2.2 De veiling geschiedde uit hoofde van een hypotheekakte die op 21 augustus 2020 door mr. [C], notaris te [vestigingsplaats], is gepasseerd, wegens achterstand van klagers in de betaling van het aan de executant verschuldigde.

2.3       Op 16 april 2022 hebben klagers het notariskantoor een eerste brief gestuurd. Daarop heeft bij e-mailbericht van 21 april 2022 de notarieel secretaresse van het kantoor van de notaris gereageerd. Op 25 en 28 april en op 2 mei 2022 hebben klagers diverse e-mailberichten naar het notariskantoor gestuurd. Daarop heeft een aan het kantoor van de notaris verbonden paralegal op 26, 28 april, 3 en 18 mei 2022 gereageerd.

2.4       Op 24 mei 2022 hebben klagers het bericht van 18 mei 2022 van de paralegal doorgestuurd naar de notaris.

3. De klacht

3.1       Klagers verwijten de notaris dat hij niet heeft gereageerd op de vragen die klagers hem meerdere malen hebben gesteld. Ook verwijten klagers de notaris dat hij niet zelf gereageerd heeft, maar zijn kantoorgenoten (notarieel secretaresse en paralegal).

4. Het verweer

4.1       De notaris heeft gemotiveerd verweer gevoerd – hetgeen voor zover van belang – hierna zal worden besproken.

5. De beoordeling van de klacht

5.1 Ter beoordeling van de Kamer staat of de notaris heeft gehandeld in strijd met de tuchtnorm als geformuleerd in artikel 93 Wna. Een notaris is aan tuchtrechtspraak onderworpen ter zake van handelen of nalaten in strijd met hetzij enige bij of krachtens deze wet gegeven bepaling, hetzij met de zorg die hij als notaris behoort te betrachten ten opzichte van degenen te wier behoeve hij optreedt, alsmede ter zake van handelen of nalaten dat een behoorlijk notaris niet betaamt.

5.2 Vast is komen te staan dat er meerdere malen door een notarieel secretaresse en een paralegal van het notariskantoor is gereageerd op de verschillende brieven en e-mailberichten die klagers hebben gestuurd. Zij hebben volgens de notaris in overleg met hem en onder zijn verantwoordelijkheid gereageerd. Er zijn geen feiten of omstandigheden gebleken die daaraan doen twijfelen. Reacties als die van de paralegal en de notarieel secretaresse hebben daarom te gelden als reacties van de notaris. De klacht dat de notaris niet gereageerd heeft, ontbeert dan ook feitelijke grondslag. Van klachtwaardig handelen kan derhalve geen sprake zijn.
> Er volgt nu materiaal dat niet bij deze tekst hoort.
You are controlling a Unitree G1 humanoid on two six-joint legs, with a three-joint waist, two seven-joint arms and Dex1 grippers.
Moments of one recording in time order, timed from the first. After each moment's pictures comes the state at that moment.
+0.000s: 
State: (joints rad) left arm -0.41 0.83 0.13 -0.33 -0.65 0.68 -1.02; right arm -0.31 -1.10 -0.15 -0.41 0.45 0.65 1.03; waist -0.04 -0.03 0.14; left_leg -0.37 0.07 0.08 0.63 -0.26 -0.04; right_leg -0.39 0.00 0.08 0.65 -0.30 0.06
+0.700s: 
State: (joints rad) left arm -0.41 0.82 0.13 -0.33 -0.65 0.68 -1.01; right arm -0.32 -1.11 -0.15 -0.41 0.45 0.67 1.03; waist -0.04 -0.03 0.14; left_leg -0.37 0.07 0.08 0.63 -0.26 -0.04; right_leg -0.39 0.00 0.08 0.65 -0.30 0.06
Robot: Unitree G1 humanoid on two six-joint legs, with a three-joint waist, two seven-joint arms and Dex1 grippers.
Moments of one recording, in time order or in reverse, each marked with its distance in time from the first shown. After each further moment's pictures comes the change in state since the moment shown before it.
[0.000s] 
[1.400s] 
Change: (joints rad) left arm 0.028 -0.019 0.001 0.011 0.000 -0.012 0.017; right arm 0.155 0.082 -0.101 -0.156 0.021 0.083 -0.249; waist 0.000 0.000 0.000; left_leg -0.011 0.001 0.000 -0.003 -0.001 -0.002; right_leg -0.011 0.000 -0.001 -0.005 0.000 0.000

5.3  Hetgeen namens klagers overigens ter zitting is aangevoerd leidt evenmin tot gegrondheid van de klacht.

BESLISSING

De Kamer voor het notariaat:

  • verklaart de klacht ongegrond.

Deze beslissing is gegeven door mrs. G.H.M. Smelt voorzitter, J. Snoeijer en M.R.H. Krans, en in tegenwoordigheid van de secretaris, mr. F.S. Pietersma-Smit, in het openbaar uitgesproken op 12 oktober 2022.

Kopie van deze beslissing wordt bij aangetekende brief aan partijen gezonden. Tegen deze beslissing staat hoger beroep open bij het Gerechtshof te Amsterdam, postbus 1312, 1000 BH  Amsterdam. Het beroepschrift dient binnen dertig dagen na de dagtekening van genoemde brief door het Hof te zijn ontvangen, waarbij de datum van ontvangst door het Hof bepalend is.